The making of Charlie Chaplin’s The Kid

Charlie Chaplin was widely recognized as one of the greats among comedians and silent movie stars of the 20th century. He was best known for his character, the awkward and endearing "Little Tramp." Chaplin's first feature length film and his directorial debut, The Kid, was financed for $250,000 by Bank of America in 1919. At a time when many banks considered film to be a risky investment, Bank of America held a different opinion. Convinced the film industry was sound, we offered the same financing rates to filmmakers as we did to commodities dealers.

Chaplin wrote, produced, directed and starred in the silent comedy-drama film, which featured Jackie Coogan as his adopted son and sidekick. When Chaplin saw Jackie Coogan singing and dancing on stage as a vaudeville performer, he knew the boy had star quality and wrote The Kid with Coogan in mind. Chaplin was right. The film made Coogan into the first major child star of the film industry. Later, as an adult, Coogan played Uncle Fester in the successful TV show The Addams Family.

The Kid was Chaplin's most autobiographical film. Much of the film's setting resembles where Chaplin grew up, including the attic room with the sloping roof where John and the Little Tramp live. Chaplin was raised by a single mother until he was separated from her at a young age to be sent to a school for orphans and destitute children. The Kid features a number of pompous doctors and orphanage officials as characters.

The Kid was the first feature length comedy film that was also a drama.
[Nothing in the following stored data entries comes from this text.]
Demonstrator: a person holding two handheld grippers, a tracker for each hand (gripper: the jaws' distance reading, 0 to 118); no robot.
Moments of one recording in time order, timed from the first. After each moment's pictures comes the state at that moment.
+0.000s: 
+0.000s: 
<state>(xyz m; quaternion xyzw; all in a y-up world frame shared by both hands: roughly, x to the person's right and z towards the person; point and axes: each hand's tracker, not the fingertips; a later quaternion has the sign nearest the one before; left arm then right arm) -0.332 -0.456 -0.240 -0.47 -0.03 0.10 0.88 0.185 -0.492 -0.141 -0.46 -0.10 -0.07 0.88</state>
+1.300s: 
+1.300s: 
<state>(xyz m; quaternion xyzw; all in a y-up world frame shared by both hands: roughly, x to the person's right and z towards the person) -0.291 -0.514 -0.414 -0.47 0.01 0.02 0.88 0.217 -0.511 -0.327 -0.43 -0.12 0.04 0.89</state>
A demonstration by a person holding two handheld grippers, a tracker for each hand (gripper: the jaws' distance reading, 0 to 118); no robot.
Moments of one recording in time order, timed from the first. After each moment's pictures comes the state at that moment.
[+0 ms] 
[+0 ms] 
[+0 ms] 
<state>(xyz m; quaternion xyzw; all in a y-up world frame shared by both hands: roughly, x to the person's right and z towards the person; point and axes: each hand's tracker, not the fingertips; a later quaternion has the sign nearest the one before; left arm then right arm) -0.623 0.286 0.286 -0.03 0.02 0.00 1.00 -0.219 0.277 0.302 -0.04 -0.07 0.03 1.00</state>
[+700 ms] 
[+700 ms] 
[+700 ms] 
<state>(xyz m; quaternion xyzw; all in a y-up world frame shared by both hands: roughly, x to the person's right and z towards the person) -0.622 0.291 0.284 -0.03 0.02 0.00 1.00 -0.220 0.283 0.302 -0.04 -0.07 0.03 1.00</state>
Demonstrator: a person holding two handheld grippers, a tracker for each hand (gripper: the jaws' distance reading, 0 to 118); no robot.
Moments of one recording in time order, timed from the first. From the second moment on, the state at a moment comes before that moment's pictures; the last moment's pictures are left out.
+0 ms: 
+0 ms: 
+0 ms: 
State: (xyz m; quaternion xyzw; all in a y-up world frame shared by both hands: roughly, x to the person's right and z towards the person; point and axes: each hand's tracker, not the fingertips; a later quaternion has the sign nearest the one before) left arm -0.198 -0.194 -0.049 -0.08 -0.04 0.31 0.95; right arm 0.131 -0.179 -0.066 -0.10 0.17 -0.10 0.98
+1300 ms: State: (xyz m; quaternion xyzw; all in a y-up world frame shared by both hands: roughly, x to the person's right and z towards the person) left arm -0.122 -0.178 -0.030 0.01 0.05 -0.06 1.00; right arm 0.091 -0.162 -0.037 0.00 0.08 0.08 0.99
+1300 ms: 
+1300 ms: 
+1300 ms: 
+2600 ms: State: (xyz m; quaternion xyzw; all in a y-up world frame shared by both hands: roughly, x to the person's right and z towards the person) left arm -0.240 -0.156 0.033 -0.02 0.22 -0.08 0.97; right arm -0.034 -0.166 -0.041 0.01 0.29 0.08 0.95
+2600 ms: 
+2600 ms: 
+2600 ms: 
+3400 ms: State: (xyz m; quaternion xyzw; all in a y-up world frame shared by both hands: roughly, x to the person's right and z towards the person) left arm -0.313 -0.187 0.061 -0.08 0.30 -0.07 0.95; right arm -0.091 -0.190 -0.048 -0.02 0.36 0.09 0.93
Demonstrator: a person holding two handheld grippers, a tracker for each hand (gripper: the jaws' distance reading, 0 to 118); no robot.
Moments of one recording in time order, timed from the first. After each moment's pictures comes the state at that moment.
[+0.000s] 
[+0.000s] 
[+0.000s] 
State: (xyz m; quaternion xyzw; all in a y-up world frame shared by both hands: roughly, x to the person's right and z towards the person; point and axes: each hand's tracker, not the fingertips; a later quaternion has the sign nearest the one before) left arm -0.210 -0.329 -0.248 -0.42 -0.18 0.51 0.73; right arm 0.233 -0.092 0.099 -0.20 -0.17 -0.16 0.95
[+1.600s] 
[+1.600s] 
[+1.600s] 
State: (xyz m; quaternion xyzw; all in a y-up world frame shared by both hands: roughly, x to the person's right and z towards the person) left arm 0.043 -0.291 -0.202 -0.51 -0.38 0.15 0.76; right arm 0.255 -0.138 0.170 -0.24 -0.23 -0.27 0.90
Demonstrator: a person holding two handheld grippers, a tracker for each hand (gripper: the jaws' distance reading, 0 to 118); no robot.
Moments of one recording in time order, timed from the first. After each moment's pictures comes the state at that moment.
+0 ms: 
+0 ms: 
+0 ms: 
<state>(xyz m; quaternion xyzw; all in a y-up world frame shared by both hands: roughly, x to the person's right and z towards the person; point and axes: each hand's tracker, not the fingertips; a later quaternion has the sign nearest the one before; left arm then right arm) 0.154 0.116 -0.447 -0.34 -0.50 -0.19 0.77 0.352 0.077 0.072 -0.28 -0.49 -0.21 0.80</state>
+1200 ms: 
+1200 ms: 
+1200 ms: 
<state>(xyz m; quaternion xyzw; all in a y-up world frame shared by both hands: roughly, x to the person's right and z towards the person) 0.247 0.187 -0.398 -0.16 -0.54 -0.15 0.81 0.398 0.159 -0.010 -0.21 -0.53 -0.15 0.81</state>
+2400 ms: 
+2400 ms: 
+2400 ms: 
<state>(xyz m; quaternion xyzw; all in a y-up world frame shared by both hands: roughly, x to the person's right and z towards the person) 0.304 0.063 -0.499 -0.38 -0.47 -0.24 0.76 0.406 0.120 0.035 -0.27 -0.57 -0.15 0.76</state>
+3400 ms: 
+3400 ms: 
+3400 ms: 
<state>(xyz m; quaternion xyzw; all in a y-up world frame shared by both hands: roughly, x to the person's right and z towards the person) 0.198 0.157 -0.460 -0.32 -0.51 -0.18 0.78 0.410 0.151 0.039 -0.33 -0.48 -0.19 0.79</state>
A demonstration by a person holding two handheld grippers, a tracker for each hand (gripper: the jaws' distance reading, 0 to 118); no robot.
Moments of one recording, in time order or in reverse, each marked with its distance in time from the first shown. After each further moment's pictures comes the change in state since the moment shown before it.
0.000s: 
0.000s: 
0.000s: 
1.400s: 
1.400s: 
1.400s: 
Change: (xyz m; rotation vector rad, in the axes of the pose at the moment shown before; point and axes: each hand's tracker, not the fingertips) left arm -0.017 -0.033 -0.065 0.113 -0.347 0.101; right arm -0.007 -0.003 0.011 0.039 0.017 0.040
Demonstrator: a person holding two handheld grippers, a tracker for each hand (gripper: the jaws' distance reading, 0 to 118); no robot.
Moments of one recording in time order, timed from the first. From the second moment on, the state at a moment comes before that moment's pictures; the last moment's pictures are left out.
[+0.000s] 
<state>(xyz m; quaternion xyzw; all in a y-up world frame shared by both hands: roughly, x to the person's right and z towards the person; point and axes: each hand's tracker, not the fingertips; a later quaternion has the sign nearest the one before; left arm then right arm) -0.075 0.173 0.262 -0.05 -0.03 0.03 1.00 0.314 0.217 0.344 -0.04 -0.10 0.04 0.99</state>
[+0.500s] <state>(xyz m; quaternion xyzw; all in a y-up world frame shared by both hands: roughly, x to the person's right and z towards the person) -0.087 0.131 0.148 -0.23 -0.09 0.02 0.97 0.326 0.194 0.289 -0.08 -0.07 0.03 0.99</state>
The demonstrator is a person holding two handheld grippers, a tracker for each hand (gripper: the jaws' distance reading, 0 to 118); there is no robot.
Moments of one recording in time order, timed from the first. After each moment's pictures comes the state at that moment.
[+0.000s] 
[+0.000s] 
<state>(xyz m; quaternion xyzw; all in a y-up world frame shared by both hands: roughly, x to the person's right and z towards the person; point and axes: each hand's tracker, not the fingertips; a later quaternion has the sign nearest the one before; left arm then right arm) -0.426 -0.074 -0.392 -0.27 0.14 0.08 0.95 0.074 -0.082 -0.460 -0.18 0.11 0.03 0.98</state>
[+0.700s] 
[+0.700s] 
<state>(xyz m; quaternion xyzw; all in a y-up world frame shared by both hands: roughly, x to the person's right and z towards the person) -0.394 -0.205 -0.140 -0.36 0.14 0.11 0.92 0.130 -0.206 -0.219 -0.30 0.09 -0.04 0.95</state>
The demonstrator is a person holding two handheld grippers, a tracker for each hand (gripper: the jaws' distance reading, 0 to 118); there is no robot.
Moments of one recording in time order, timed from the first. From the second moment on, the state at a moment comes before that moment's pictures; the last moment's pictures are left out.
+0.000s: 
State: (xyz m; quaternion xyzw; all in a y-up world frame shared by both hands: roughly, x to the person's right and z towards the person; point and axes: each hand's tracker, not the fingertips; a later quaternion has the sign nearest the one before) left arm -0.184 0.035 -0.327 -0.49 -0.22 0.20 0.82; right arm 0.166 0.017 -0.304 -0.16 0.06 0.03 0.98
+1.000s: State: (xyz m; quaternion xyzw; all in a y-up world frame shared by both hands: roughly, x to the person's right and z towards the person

It combined slapstick with sentiment, something no other director had attempted before. In his autobiography, Chaplin wrote that he had been warned that mixing the two forms simply would not work, but his instincts told him otherwise. History has proved both Chaplin and Bank of America right. On the movie’s release in 1921, audiences and critics were united, and The Kid was proclaimed a tragicomic masterpiece.

The Library of Congress later selected The Kid for its National Film Registry because of the movie’s significance culturally, historically and aesthetically. In the end, The Kid grossed $250 million, and the loan was paid back in just six weeks after the film premiered. Today, The Kid is widely considered one of the greatest films in cinematic history.